Only these lines, please: the first one of the records through the one containing "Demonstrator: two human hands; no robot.", retyped exactly, both ends included and pictures omitted.

EXCERPTED RECORDS below:

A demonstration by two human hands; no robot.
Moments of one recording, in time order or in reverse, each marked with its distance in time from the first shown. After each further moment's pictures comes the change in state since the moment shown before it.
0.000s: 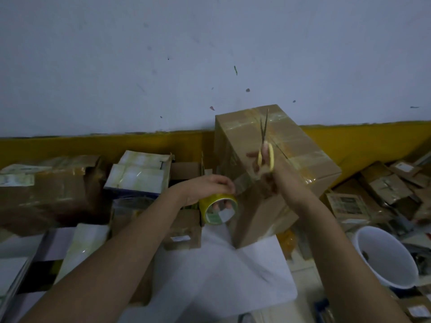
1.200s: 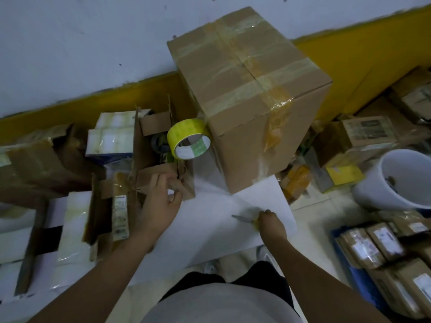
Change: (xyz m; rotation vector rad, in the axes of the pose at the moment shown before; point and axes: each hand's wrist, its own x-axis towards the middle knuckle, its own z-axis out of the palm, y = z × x) left_hand -0.031 -0.152 0.092 0.606 0.865 0.069; right_hand -0.074 0.390 0.035 -0.946 -0.159 0.402
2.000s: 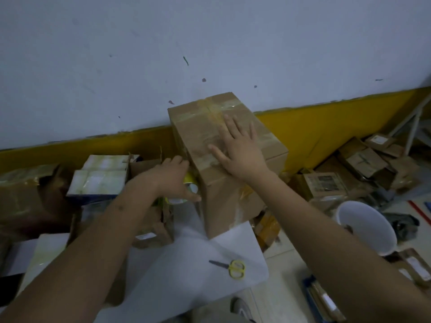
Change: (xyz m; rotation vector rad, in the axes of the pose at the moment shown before) left_hand 0.124 0.160 -0.084 0.656 -0.553 0.208; right_hand -0.012 -0.127 -0.350 -0.120 0.670 -0.482
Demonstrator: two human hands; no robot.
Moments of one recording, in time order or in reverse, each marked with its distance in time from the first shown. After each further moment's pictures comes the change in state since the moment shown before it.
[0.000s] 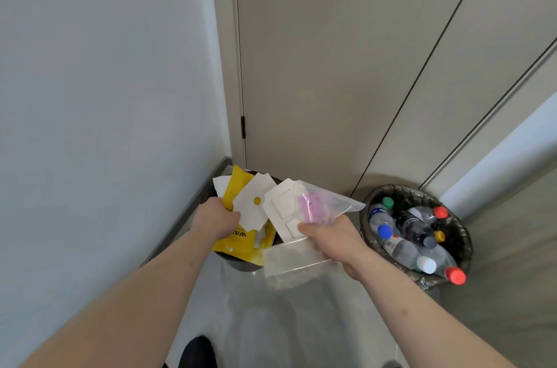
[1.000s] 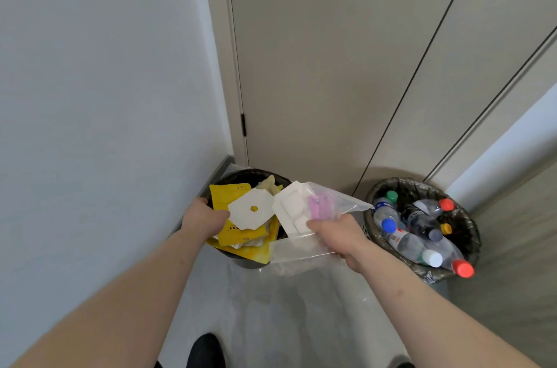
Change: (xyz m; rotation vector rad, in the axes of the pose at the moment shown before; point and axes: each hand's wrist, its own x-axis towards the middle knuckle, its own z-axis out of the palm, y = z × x) left_hand 0.004 -0.014 -0.006 -0.259 0.013 -0.200; right_hand 0.022 0.012 -0.003 0.024 0.050 0.111
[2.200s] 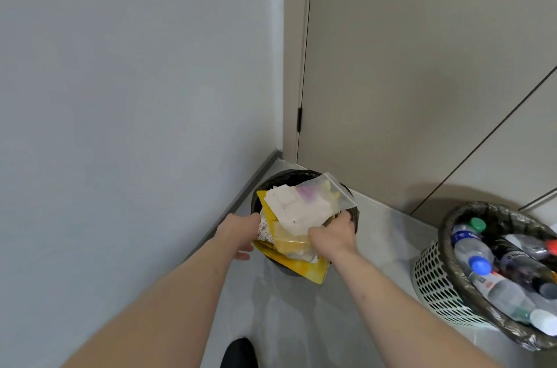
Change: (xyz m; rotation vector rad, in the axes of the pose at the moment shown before) left_hand 0.033 -0.039 -0.012 -0.167 -0.151 -0.314; right_hand 0.059 -0.024 0.143 -0.249 0.052 -0.090
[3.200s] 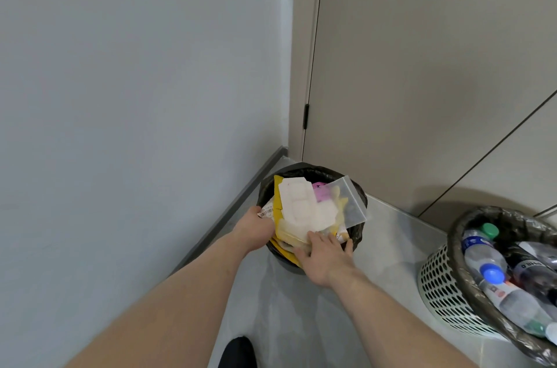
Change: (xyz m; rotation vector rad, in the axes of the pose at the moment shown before) left_hand 0.001 0.003 0.016 0.021 -0.128 0.177; right_hand 0.006 0.033 0.023 -0.819 -0.266 -0.359
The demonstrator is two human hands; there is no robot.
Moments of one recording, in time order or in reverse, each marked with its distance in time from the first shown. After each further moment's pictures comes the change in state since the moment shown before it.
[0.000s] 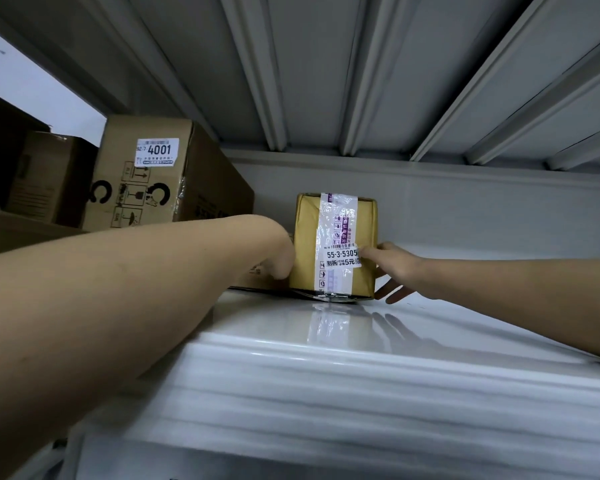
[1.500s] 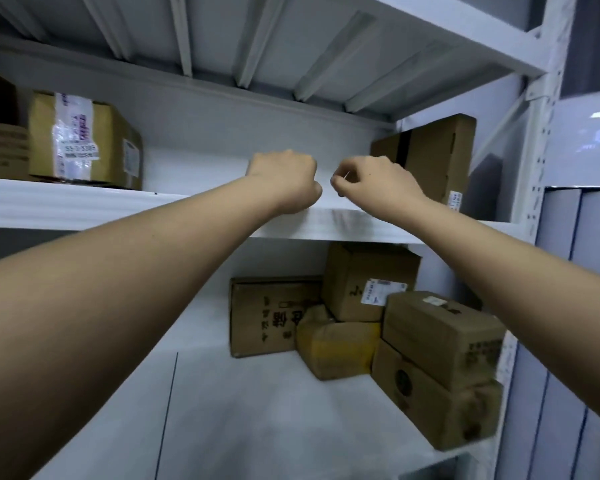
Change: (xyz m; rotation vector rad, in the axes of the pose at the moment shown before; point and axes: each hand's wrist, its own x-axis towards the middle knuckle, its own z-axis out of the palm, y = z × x) left_hand -0.262 0.353 -0.152 -0.498 0.805 0.287; right_hand -0.353 0.141 -0.283 -0.829 0.474 -0.178
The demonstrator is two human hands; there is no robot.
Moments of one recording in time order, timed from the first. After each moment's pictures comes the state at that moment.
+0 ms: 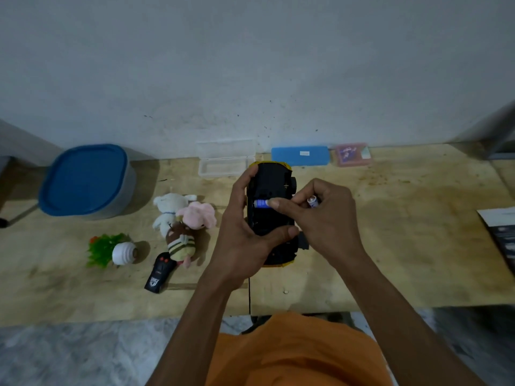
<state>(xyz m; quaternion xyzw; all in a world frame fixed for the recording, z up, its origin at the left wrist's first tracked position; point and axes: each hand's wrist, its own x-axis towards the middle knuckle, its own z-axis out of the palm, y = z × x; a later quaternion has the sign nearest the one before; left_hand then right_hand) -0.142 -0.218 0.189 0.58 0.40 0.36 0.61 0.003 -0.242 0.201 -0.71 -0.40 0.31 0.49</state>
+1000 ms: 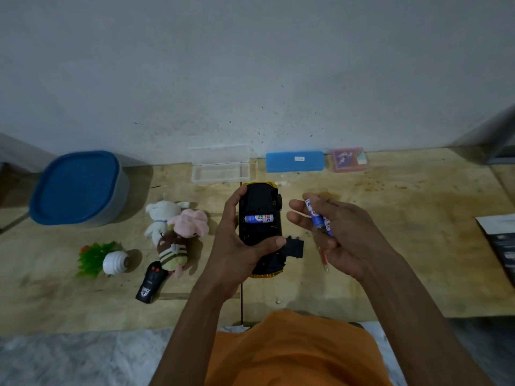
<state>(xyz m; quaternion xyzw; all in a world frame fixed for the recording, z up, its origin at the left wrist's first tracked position) -0.129 -0.208 0.170 0.48 0.45 0.33 0.68 0.052 -0.239 0.211 -0.58 -0.07 0.62 0.53</state>
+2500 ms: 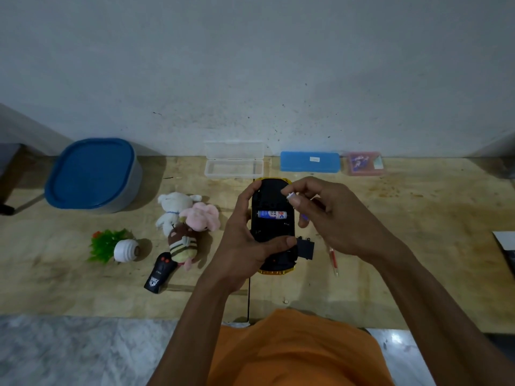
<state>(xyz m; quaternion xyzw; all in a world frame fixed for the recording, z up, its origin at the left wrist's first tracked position) -0.142 -0.197 0.171 0.47 0.44 0.32 0.70 0.044 -0.211 0.212 -0.63 -0.61 0.38 0.30</state>
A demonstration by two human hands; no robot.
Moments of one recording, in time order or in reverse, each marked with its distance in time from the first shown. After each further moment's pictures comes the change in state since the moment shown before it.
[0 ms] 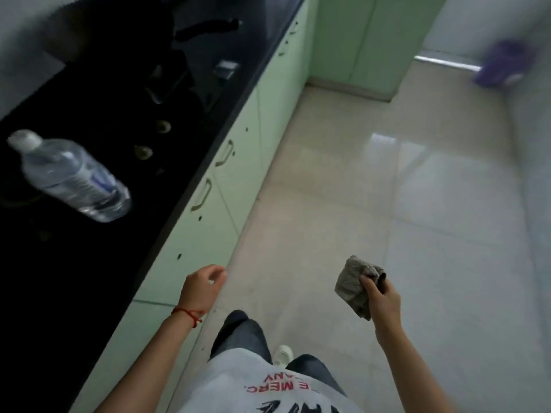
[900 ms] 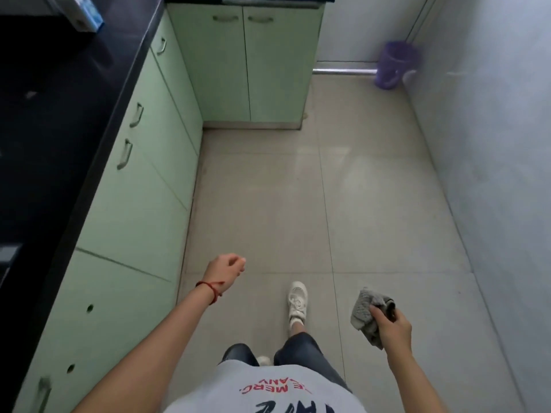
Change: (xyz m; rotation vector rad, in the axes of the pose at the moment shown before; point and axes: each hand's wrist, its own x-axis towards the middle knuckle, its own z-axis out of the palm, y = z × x) left_hand 0.433 0.442 0.189 0.043 -0.458 0.121; right_hand 0.431 -0.181 -0.109 0.022 0.415 0.240
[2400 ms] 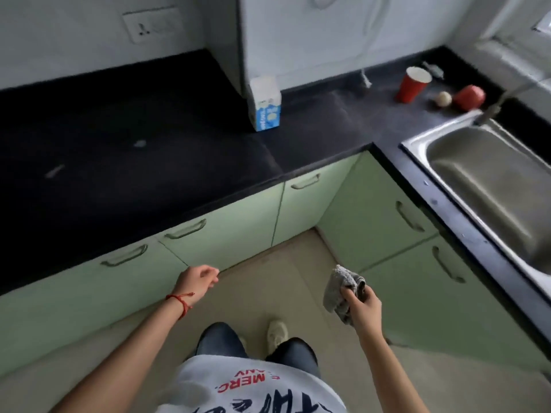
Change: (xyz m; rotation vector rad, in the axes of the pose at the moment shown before) left_hand 0.434 0.198 -0.281 -0.668 0.815 -0.587; right_hand 0.324 -0.650 0.610 -0.643 -0.911 -0.639
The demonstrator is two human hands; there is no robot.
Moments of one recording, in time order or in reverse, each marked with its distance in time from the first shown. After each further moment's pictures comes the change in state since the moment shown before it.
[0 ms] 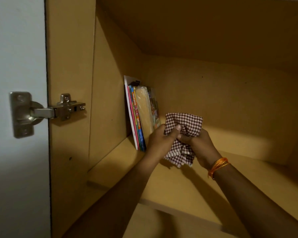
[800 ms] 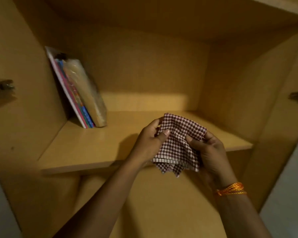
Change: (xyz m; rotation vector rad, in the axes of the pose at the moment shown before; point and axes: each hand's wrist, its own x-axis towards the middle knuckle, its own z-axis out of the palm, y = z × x) left_hand -0.139 0.023 0.048 -0.389 -0.628 -0.004; right_hand -0.249 -0.048 -0.025 0.236 0.634 0.119
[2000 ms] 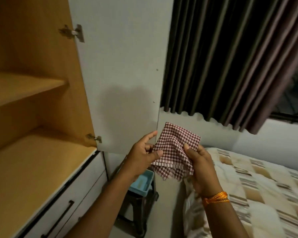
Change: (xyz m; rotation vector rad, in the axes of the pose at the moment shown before) left_hand -0.364 0.037 0.360 -0.281 -0.984 -0.277; right_hand -0.507 -0.093 -0.243 -0.164 1.021 -0.119
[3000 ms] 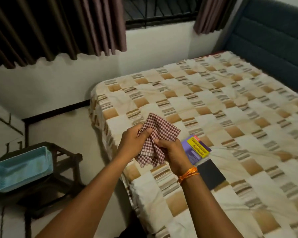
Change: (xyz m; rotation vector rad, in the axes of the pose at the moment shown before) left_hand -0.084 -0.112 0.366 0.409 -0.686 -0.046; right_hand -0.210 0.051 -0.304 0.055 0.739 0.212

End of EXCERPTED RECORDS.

EXERCISE RESULT:
A demonstration by two human hands; no robot.
Moments of one recording, in time order or in reverse, each marked with its distance in time from the first shown. After each further moment's pictures comes the change in state since the moment shown before it.
0.000s: 
1.200s: 
Change: (xyz m; rotation vector rad, in the axes of the pose at the moment shown before; point and axes: each hand's wrist, its own x-axis towards the middle knuckle, its own z-axis out of the palm, y = z × x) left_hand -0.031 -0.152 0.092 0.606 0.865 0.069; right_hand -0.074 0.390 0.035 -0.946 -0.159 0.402
2.000s: 
Change: (xyz m; rotation vector rad, in the axes of the pose at the moment shown before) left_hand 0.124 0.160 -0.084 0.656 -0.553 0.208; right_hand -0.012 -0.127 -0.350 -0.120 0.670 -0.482
Demonstrator: two human hands; no robot.

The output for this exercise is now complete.